8. The sample size for the training set:

  • The document does not provide information on a training set size. The LZI Oral Fluid Cannabinoids Enzyme Immunoassay is a chemical assay (enzyme immunoassay), not a machine learning or AI algorithm that typically requires a distinct training dataset. Its development would involve chemical optimization and characterization rather than algorithm training.

9. How the ground truth for the training set was established:

  • As there's no explicit mention of a training set in the context of an AI/ML algorithm, this question is not applicable in the same way it would be for an AI device. The "ground truth" for developing such an assay would involve known concentrations of target analytes and cross-reactants to characterize the assay's chemical behavior.

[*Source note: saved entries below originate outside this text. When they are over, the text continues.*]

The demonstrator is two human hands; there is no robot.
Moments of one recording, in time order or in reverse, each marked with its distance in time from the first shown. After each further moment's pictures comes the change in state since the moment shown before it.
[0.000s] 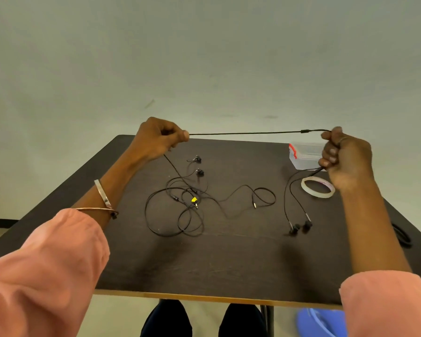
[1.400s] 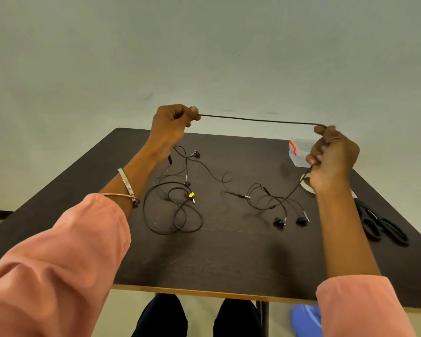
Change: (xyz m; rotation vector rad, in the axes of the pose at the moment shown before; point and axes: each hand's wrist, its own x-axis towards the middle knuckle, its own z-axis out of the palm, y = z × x) left_hand 0.018 0.011 0.036 -0.280 0.197 0.012; right_hand -0.018 0.014 0.029 0.181 0.144 -0.083
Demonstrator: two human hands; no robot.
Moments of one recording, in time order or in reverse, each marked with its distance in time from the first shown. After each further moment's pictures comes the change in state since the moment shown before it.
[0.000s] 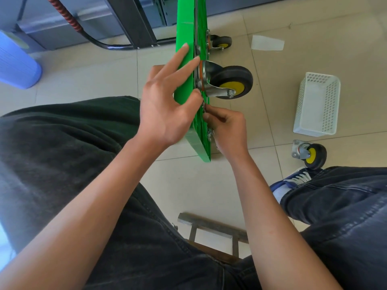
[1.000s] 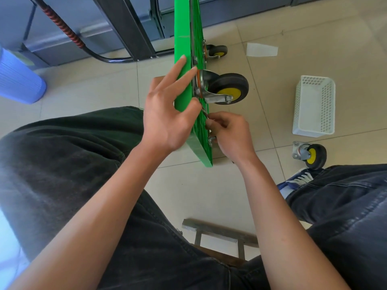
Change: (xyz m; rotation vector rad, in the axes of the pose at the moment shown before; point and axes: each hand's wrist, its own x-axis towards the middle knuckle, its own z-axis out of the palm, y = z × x) left_hand 0.000 -0.002 0.001 -0.008 0.011 0.009; right_hand -0.004 -0.012 -0.011 -0.208 -0.031 0.051
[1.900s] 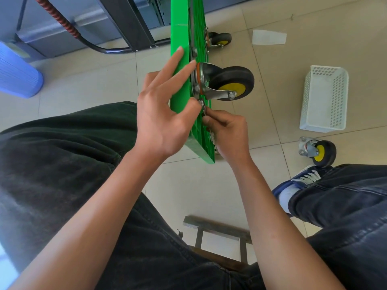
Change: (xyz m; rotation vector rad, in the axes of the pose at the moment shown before) left_hand 0.001 0.000 0.001 -0.034 0.015 -0.004; right_hand 0.013 0.026 0.017 0.273 0.040 -0.109
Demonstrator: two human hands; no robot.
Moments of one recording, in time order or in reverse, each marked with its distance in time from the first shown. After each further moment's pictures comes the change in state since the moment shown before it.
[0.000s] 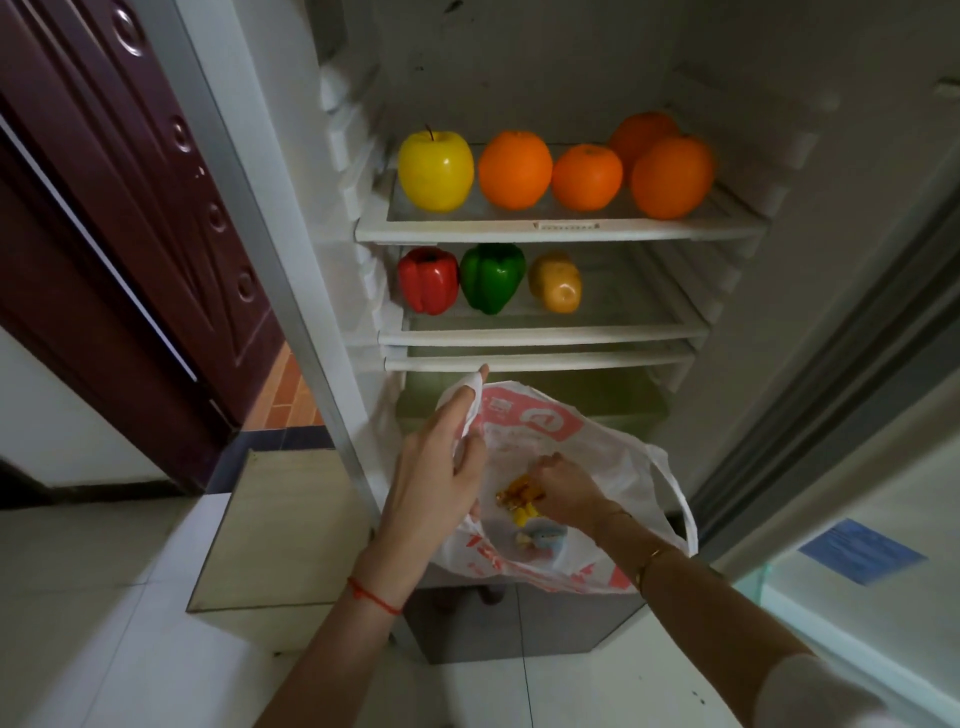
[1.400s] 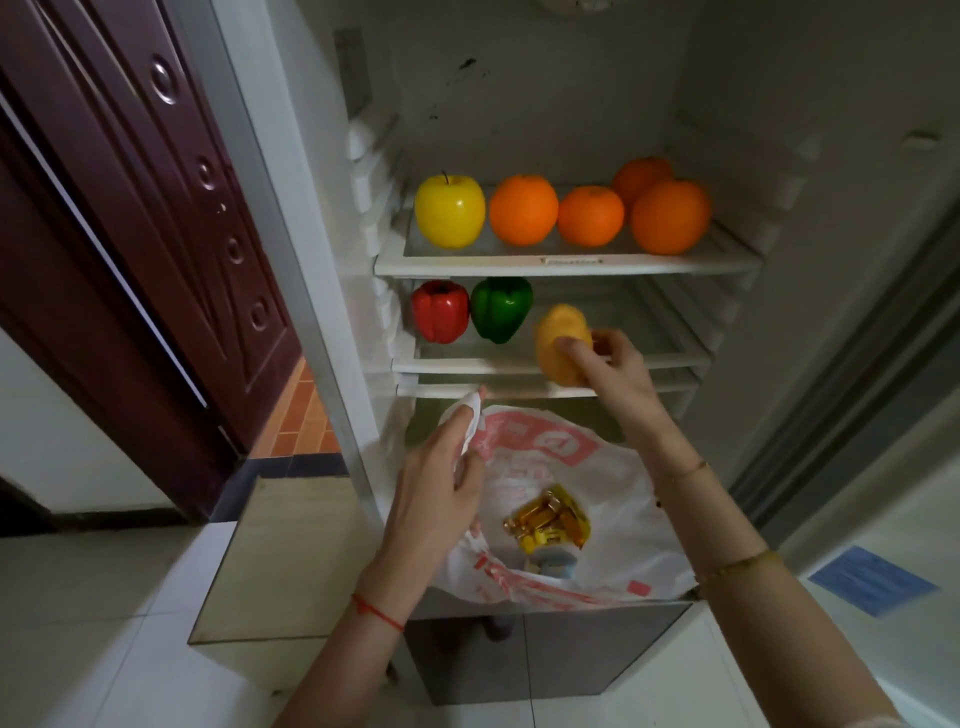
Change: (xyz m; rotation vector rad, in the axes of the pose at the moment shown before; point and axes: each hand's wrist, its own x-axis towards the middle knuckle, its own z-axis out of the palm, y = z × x) left_hand 0.000 0.014 -0.013 0.052 0.041 0.020; right_hand -0.035 -0.022 -0.189 1.118 0.542 0.119
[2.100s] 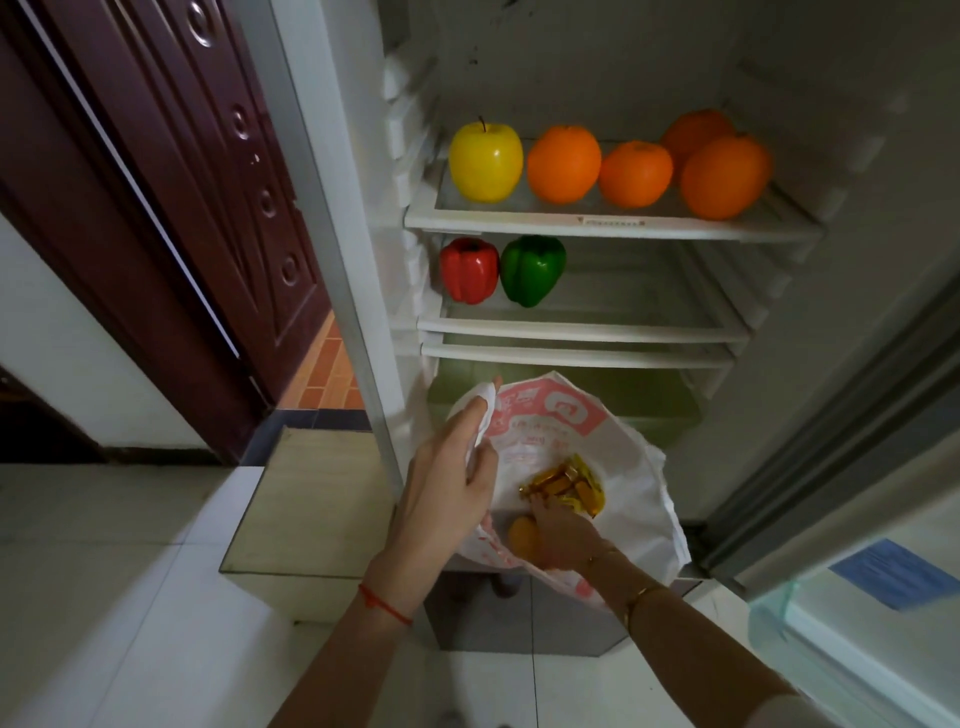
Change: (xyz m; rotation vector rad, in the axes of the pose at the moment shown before) left_hand -0.029 -0.007 0.002 0.045 0.000 -0.152; right_hand -0.077 0.213 0.088 -0.978 -0.699 0.041
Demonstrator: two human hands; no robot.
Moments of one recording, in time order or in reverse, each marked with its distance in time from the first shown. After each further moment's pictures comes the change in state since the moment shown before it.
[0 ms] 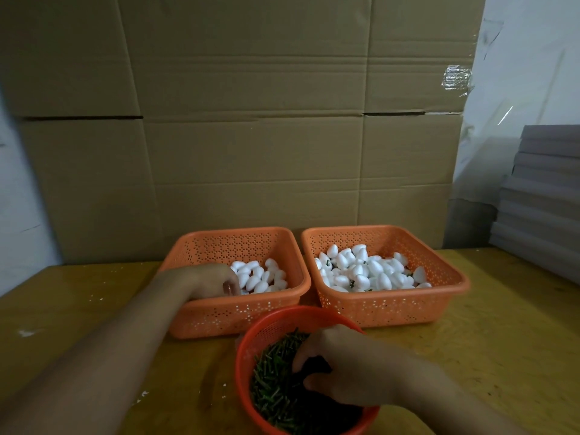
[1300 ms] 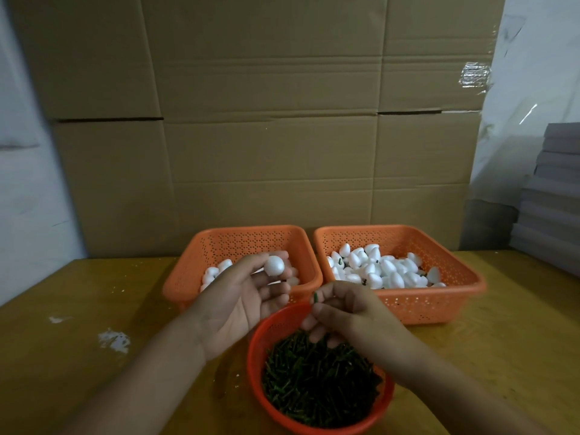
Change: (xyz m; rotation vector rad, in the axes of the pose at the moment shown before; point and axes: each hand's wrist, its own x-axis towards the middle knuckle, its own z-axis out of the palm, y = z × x) left_hand -0.087 0.087 0.039 -1.900 0.197 0.311; right_hand 0.000 -0.016 -0.007 0.931 0.400 0.104
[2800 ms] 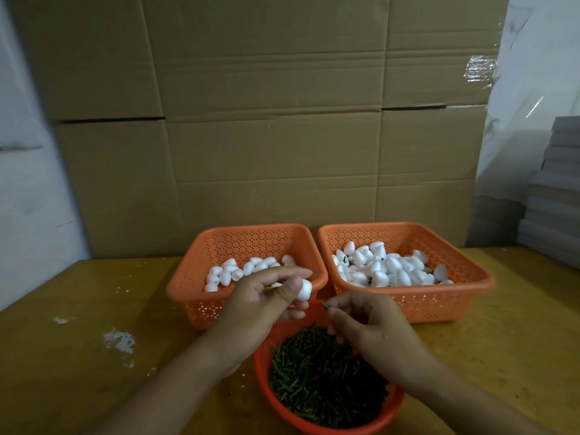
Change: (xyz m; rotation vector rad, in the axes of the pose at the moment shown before) left_hand -0.013 -0.025 0.005 0.616 0.010 0.317; right_hand -0.002 0.030 -0.003 -0.237 0.193 -0.142
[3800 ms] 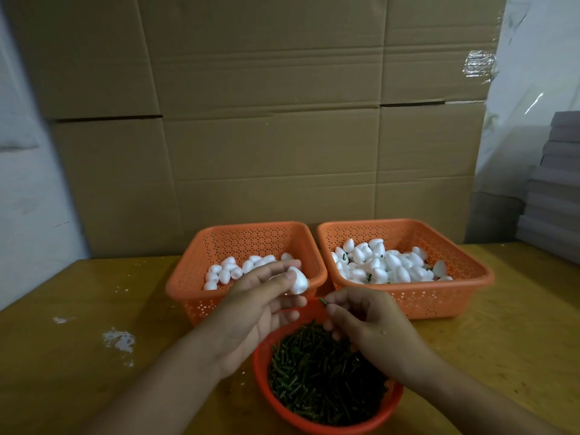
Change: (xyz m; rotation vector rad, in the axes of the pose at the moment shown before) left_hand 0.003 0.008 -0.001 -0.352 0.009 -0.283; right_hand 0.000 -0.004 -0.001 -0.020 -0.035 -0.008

§ 862.3870 Cannabinoid test system.

(a)
Identification. A cannabinoid test system is a device intended to measure any of the cannabinoids, hallucinogenic compounds endogenous to marihuana, in serum, plasma, saliva, and urine. Cannabinoid compounds includedelta -9-tetrahydrocannabinol, cannabidiol, cannabinol, and cannabichromene. Measurements obtained by this device are used in the diagnosis and treatment of cannabinoid use or abuse and in monitoring levels of cannabinoids during clinical investigational use.(b)
Classification. Class II (special controls). A cannabinoid test system is not exempt if it is intended for any use other than employment or insurance testing or is intended for Federal drug testing programs. The device is exempt from the premarket notification procedures in subpart E of part 807 of this chapter subject to the limitations in § 862.9, provided the test system is intended for employment and insurance testing and includes a statement in the labeling that the device is intended solely for use in employment and insurance testing, and does not include devices intended for Federal drug testing programs (e.g., programs run by the Substance Abuse and Mental Health Services Administration (SAMHSA), the Department of Transportation (DOT), and the U.S. military).